Perjalanan sulit lainnya. Kami harus memanjat bebatuan yang dinaungi gajah, berpindah-pindah, dan melompat ke bebatuan lain di bawah cahaya fajar yang redup. Setelah sekitar 30 menit mendaki, rombongan mencapai puncak Mui Doi. Untuk mencapai puncak batu ini, kami harus melewati tebing licin setinggi sekitar 3 meter, hanya menggunakan gulungan tali yang diikat simpul.
Dan sedikit keberanian terakhir membantu saya menginjakkan kaki di puncak Mui Doi, bagian geografis—yang melekat pada daratan utama—yang membentang paling jauh ke Timur hingga membentuk ujung paling timur Tanah Air. Di sinilah daratan utama membentang paling jauh ke Timur, hingga ke Laut Timur, bukan Mui Dien di Dai Lanh (Phu Yen).
Bahkan sekarang, banyak orang yang salah mengira bahwa Mui Dien adalah titik paling timur karena pada bulan Maret 2005, Administrasi Pariwisata Nasional Vietnam telah mengakui Mui Dien (109o27'55” Bujur Timur) sebagai tempat wisata nasional, titik paling timur di daratan Vietnam.

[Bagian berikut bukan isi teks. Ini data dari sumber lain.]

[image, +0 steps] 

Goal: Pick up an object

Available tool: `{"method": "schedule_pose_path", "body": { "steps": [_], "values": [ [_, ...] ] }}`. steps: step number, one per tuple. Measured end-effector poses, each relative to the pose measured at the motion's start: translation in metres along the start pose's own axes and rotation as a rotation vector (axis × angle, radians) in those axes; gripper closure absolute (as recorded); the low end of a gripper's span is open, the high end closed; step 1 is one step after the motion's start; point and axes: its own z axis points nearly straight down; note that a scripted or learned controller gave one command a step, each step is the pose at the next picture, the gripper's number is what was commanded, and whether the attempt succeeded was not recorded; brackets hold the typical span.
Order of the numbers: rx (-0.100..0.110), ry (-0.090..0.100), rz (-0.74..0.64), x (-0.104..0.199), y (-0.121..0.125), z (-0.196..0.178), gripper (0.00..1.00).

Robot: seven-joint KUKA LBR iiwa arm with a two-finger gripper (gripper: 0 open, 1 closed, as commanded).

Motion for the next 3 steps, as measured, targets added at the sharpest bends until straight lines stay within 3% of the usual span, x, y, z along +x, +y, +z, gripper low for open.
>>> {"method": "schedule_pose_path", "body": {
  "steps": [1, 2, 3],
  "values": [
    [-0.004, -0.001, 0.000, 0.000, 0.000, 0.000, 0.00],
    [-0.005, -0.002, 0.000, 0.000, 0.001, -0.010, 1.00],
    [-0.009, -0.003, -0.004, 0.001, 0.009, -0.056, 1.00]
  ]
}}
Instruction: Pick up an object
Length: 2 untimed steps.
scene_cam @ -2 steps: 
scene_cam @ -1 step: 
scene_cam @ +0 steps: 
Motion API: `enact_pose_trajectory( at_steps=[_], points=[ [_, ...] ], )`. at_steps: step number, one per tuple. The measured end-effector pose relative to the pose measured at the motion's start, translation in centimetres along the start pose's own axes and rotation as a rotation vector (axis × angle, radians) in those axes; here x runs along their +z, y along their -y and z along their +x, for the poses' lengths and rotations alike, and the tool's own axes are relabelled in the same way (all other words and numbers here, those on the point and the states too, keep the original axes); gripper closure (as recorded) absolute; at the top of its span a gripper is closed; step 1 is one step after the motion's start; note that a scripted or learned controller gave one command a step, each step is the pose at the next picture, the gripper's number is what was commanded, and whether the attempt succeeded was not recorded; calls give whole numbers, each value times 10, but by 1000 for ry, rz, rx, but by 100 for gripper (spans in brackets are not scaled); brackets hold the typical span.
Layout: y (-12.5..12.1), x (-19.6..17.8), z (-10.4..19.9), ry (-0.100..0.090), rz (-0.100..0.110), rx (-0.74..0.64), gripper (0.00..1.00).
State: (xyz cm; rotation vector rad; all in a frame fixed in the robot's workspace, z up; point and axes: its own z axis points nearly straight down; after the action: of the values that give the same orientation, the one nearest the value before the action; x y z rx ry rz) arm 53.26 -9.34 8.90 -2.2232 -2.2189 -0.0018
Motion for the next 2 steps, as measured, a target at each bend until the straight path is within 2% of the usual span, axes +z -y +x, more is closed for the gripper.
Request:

Hal ini menjadikan Mui Dien titik paling timur, karena terdapat "dokumen resmi" dan perjalanan ke Mui Dien dapat ditempuh dengan mobil, terutama setelah terowongan Deo Ca selesai dibangun pada tahun 2017. Namun, bagi para geografer dan backpacker yang menaklukkan "4 Kutub, 1 Puncak, 1 Percabangan", Mui Doi adalah titik paling timur, tempat yang menyambut matahari terbit 0,4 detik lebih awal dari Mui Dien.
Kami mencapai puncak dan serpihan kegelapan terakhir melebur menjadi ombak. Sukacita menaklukkan diri mengalir di wajah kami saat fajar yang hangat menyinari ombak keperakan. Itu adalah hadiah yang memenuhi pikiran, tubuh, dan jiwa kami dengan emosi bahagia.
Saya melihat ke bawah dan melihat jam menunjukkan pukul 5:15. Gagak api telah meninggalkan cakrawala untuk berputar di atas laut biru, menerangi seluruh alam semesta. Sinar matahari menyinari ujung baja tahan karat yang diukir dengan nama Mui Doi dan koordinat 12 ° 38'39" Lintang Utara - 109 ° 27'50" Bujur Timur. Di sinilah, titik paling timur Tanah Air kita tercinta!